The I-Team asked Sullivan directly why Eversource wasn’t willing to wait.

“They created the problem by cutting costs for 2 to 4 years, then said why can’t we extend this over a longer period of time? So you would be compounding the problem,” Sullivan said. “None of the public benefit programs or policies have gone away, so these costs will continue this year and next year, and if you don’t pay the outstanding balance, you continue to incur costs and create additional interest. costs.”

Eversource’s offshore wind team no longer exists, so the I-Team interviewed other experts in the field to try to figure out how this all happened.

Kris Ohleth is the executive director of the Special Initiative on Offshore Wind, an independent organization that advocates for offshore wind construction.

“I think it was, you know, a problem in the development cycle and something that hopefully Eversource will continue to do in the future, but the projects are continuing as planned,” Ohleth said.

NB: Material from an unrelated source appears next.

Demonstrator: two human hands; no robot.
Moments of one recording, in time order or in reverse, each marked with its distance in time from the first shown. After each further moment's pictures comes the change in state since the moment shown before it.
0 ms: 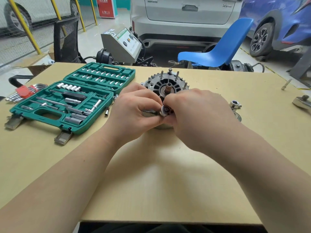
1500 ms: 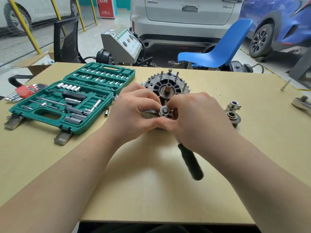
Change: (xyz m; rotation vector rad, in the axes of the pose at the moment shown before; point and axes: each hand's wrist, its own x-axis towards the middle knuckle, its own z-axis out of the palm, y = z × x) left_hand 0.000 -0.002 -0.004 0.024 -0.024 0.030; right_hand -0.001 0.005 0.023 0.149 0.062 0.119
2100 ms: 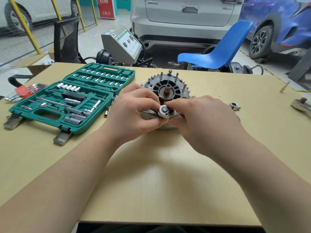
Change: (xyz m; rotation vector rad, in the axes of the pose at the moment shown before) left_hand -0.001 0.001 0.001 -0.008 0.030 -0.017; right_hand -0.011 0.010 -0.008 -0.032 0.027 -0.073
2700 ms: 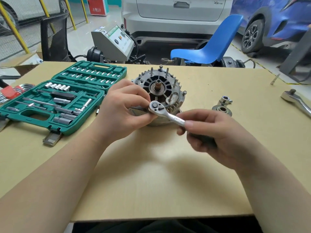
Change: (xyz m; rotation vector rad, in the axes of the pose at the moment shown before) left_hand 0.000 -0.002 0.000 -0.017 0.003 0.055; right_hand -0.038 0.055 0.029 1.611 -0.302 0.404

It’s true that the projects are moving forward without Eversource, and Ohleth explained why Eversource wasn’t the only company that lost money.

She says the unexpected increase in the cost of raw materials combined with rising interest rates has created a difficult environment for offshore wind projects.

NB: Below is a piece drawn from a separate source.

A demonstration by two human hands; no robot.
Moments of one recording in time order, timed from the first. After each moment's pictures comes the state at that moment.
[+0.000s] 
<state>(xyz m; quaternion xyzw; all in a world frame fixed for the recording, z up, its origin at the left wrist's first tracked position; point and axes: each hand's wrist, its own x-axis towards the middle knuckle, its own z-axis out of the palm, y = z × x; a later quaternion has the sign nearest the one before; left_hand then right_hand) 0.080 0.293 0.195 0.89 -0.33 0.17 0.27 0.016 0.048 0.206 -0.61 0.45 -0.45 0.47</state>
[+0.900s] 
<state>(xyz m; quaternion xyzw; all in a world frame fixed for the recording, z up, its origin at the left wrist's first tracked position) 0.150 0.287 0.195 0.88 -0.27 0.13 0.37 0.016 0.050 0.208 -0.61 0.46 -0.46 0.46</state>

“Even half of the interest rate change can be a real challenge, so you can imagine that interest rates reaching 9% at one point was a real challenge for offshore wind developers,” Ohleth said. “So these economic challenges have really found offshore wind to fall on hard times in recent years.”

Richard Sweeney is Associate Professor of Environmental Economics at Boston College. He agrees with Ohleth that the economics of offshore wind projects have changed unexpectedly during the pandemic.

“You know if you had perfect foresight, they probably wouldn’t have done those deals, but they don’t have that luxury,” Sweeney said.

Sweeney believes that when a company loses that kind of money, taxpayers will end up paying somehow.

“That’s just the reality of having a regulated utility. If you make a bad investment, it’s actually the taxpayers who are on the hook,” Sweeney said.

Sullivan disagrees and explains that the offshore wind business has separate ledgers than the company that manages your electricity.

“There is absolutely no connection between the offshore wind business and the public benefit piece,” Sullivan said.

This piece is part of a 5-part series looking at electricity prices in Connecticut.